The law in question,he says gives private student loan lenders a “favorable and unusual” advantage over student borrowers and their parents, as well as more preferential treatment compared to the issuers of most other kinds of consumer loans.

Cohen is determined to take action on the issue in the near future. “Hopefully it’ll be bipartisan,” he says of the proposed legislation. “And if not, you know, we’ll just have to forge ahead and do what’s right.”

The ranking Republican on the subcommittee, Rep. Trent Franks, (R-Ariz.) has not closed the door on GOP support. Still, he says that any bill ending the favorable treatment private lenders receive would likely be the death knell of the private student loan industry, the entirely of the job falling to government lenders, an unacceptable solution in the eyes of many Republicans.

Currently, bankruptcy law prevents nearly all borrowers from getting rid of their private student loan debt when filing bankruptcy. Most other forms of debt – from home loans to utility bills – can be discharged when filing chapter 7 or chapter 13 bankruptcy. The only exceptions to the student loan rule are made in cases of “undue hardship.”

Lauren Asher, president of the Institute for College Access and Success, says that federal loans can’t be discharged either, but that type of loan comes with a fixed interest rates, flexible payment plans and other consumer protections.

“Private student loans are one of the riskiest ways to pay for college,” she says. Such loans are “not financial aid any more than using a credit card to pay for tuition or books is financial aid.”

The issue of private loans is becoming more pressing as more and more students use them to cover the gap between federal aid and college tuition, a gap as wide as $12,500 per year on average in some studies.

Two thirds of all graduates of four-year colleges have student loans and a third of students took out private loans, according to Asher’s ICAS studies. The percentage of students taking out private loans in any given year has risen 10% since 2003-2004.

Financial institutions oppose any changes, in particular a return to the status quo of 1975, when debtors could still discharge student loans via bankruptcy within five years of graduating.

That system, warns J. Douglas Cuthbertson, an attorney who represents some lenders, led to “debtors filing for bankruptcy almost solely on student loans.” Congress barred student loans’ discharge within five years, then barred discharge in seven years, and, in the most recent and onerous change, made it almost impossible to discharge student debt at any point.
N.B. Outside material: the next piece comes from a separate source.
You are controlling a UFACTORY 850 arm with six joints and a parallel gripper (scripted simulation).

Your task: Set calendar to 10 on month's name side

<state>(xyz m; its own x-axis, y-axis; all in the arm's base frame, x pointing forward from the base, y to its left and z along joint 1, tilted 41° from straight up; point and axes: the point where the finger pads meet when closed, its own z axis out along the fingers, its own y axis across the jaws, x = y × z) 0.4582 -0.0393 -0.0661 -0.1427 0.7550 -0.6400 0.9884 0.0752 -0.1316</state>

Brett Weiss, a consumer bankruptcy attorney who testified before Cohen’s subcommittee says such a return to bad old days is unlikely. Even in the 1970s, he says, a study commissioned by the government found that less than 1% of all matured student loans had been discharged in bankruptcy.

“The notion of people who view bankruptcy as an easy debt-elimination option is so far from the reality, it’s just absolutely dead wrong,” Weiss says. “Student loans are not the primary factors for bankruptcy filings. They are sort of in the mix. People very, very rarely file for bankruptcy because of a student loan.”

One compromise approach: Changing the definition of an “undue hardship,” which would allow bankruptcy courts wider latitude in making faster decisions regarding whether a debtor should have his student loans discharged. A Congressionally-mandated definition could make it much easier for debtors to receive an “undue hardship” exception without a long and complicated legal process.

Both Democrats and Republicans have indicated that they are willing to explore this option. Once the exploration begins, however, bipartisanship may yet creep in again, with overstretched Americans still waiting for unbiased debt relief choices.